Указание — это для них закон. Так было раньше, когда они еще были молодыми, так осталось и теперь. И поэтому, когда повсюду началось сероштановское движение за перевод овцеводства на стационарное содержание и всюду строились овцекомплексы, широкоизвестные и прославленные приняли это как указание и первыми последовали примеру Мокрой Буйволы, при этом сказав:

— Комплексы так комплексы, раз надо, значит, надо.
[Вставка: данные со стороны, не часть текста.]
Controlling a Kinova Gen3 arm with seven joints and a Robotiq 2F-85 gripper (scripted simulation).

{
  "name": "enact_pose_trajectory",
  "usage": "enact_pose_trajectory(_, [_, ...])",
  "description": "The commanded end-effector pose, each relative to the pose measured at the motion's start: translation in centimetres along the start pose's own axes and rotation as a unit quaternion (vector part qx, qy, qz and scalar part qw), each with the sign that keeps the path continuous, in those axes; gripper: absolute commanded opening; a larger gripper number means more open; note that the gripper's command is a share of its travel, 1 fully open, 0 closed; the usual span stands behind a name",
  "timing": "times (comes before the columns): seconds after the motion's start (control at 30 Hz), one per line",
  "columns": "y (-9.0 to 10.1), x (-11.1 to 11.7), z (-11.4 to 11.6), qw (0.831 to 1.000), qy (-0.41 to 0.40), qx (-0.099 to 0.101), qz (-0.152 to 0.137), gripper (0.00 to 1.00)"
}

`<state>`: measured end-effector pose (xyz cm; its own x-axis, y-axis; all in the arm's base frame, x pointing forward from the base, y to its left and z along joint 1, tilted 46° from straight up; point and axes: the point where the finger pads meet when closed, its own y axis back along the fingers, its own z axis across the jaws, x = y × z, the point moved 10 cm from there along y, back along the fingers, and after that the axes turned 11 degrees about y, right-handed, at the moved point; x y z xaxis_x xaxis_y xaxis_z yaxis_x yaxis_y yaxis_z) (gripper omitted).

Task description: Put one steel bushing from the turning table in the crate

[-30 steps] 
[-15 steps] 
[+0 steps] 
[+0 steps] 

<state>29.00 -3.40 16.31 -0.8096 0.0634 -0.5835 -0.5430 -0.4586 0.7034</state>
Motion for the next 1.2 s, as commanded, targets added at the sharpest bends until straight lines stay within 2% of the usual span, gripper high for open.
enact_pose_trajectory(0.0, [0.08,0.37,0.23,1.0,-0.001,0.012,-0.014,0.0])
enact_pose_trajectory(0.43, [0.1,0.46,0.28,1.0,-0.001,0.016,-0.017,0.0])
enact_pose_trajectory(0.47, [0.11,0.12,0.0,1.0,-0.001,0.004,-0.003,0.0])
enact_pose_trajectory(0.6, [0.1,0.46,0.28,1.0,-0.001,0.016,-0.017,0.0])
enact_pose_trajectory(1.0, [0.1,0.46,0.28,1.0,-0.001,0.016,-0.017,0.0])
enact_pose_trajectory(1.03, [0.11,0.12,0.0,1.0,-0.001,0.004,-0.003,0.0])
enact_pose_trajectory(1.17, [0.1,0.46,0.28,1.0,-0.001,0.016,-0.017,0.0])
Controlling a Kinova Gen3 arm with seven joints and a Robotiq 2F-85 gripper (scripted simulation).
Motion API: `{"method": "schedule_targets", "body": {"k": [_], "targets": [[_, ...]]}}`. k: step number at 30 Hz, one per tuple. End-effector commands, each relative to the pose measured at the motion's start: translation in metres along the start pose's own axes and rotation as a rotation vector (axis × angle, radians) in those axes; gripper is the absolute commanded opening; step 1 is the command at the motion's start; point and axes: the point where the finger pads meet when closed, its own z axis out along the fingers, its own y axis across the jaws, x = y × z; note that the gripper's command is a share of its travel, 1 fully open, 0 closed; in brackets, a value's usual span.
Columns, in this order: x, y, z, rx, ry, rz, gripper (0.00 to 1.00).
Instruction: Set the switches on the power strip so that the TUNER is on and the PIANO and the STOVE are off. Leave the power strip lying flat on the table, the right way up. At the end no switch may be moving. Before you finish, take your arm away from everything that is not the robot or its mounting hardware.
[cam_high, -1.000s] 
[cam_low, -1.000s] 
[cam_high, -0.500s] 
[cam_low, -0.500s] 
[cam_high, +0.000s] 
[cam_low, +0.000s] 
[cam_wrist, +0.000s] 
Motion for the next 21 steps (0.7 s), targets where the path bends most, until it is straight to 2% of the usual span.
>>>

На собраниях районного актива они всегда были на виду, груди у них блестели орденами и медалями, в разговорах с людьми были общительны, любили поучать молодых, давать им советы, всюду держались просто, как у себя дома, за стол президиума садились уверенно, положив перед собой туго набитый портфель. Широкоизвестных и прославленных никто не критиковал ни в печати, ни с трибуны — считалось неудобным, неприличным. Сами они, как правило, давно забыли, что оно такое — критика и самокритика, в прениях выступали последними, речь, которую им заранее писали расторопные помощники, читали ровным, монотонным голосом. И еще в их характере отмечалось что-то похожее на боязнь. И хотя держались они независимо, даже гордо, ходили браво, любили послушать анекдот, пошутить, посмеяться от души и при случае выпить рюмку водки — все же всегда чего-то побаивались. Один, к примеру Тимофей Силыч Овчарников, избегал встреч с односельчанами и поэтому надежно охранял свой кабинет от непрошеных гостей, называя их крикунами и скандалистами. Другой не любил тех, кто, выступая на собрании, критиковал недостатки, — их он называл выскочками и склочниками. Третий побаивался тех общих собраний, где его переизбирали на новый срок. И хотя такие собрания проходили открыто и хорошо было видно, кто поднимал руку «за», а кто «против», хотя на таких собраниях всегда присутствовал представитель райкома, в задачу которого входило порекомендовать колхозникам переизбрать своего председателя, — несмотря на все это, в груди, где-то под самым сердцем, таился эдакий неприятный, пугающий холодок: а вдруг не поднимут руки «за»? Но этого никогда не случалось. Люди у нас сознательные, все поднимали руки «за», и дружно.

2

ПИСЬМО МАРТЫ:

«Милый и далекий мой хуторянин! Вот и осень уже на дворе, заполыхали, как в пламени, московские бульвары, зашуршали на асфальте сухие листья, а тебя все нет и нет, и когда приедешь, когда мы увидимся — не знаю, не ведаю. Если бы ты знал; как мне тяжело одной, без тебя. Нет, видно, мужчинам, и тебе тоже, никогда не понять тоски и горечи нашего бабьего одиночества. Живу мыслями о тебе да еще о работе. Ее, к счастью, привалило немало. Министр готовит доклад, диктует часами, вот уже вторую неделю, поспевай лишь записывать. Расхаживает по кабинету, говорит громко, будто произносит речь, а я думаю о тебе, плохо слышу его голос и часто путаю слова. А прихожу домой, и опять то же горькое одиночество, та же мучительная тоска и та же боль на сердце, а от тебя, как на беду, так редко приходят весточки. Я перечитываю те письма, из которых узнала, что в Привольный ты добрался благополучно, угодив как раз на свадьбу своей сестры, как ездил на соседний хутор, к какому-то Сероштану. А хотелось бы узнать поподробнее, как ты живешь? Что делаешь? И когда приедешь? Неужели ждать еще до февраля? Твои письма обычно скупы, из них нельзя ничего узнать, как проходит у тебя жизнь на чабанском хуторе. Чем ты занимаешься, пишешь ли очерки для своей газеты? Каждое утро я покупаю ее в киоске, ищу твою фамилию и не нахожу. Как-то в последнее воскресенье позвонила подруга, Нина Пономарева, сказала, что мельком, в метро, видела в газете рассказ, а кто автор — не запомнила: то ли Чазов, то ли Сазов. Как сумасшедшая полетела в киоск. Да, точно, рассказ напечатан, только подпись под ним не Чазова и не Сазова, а какого-то Вадима Чернова.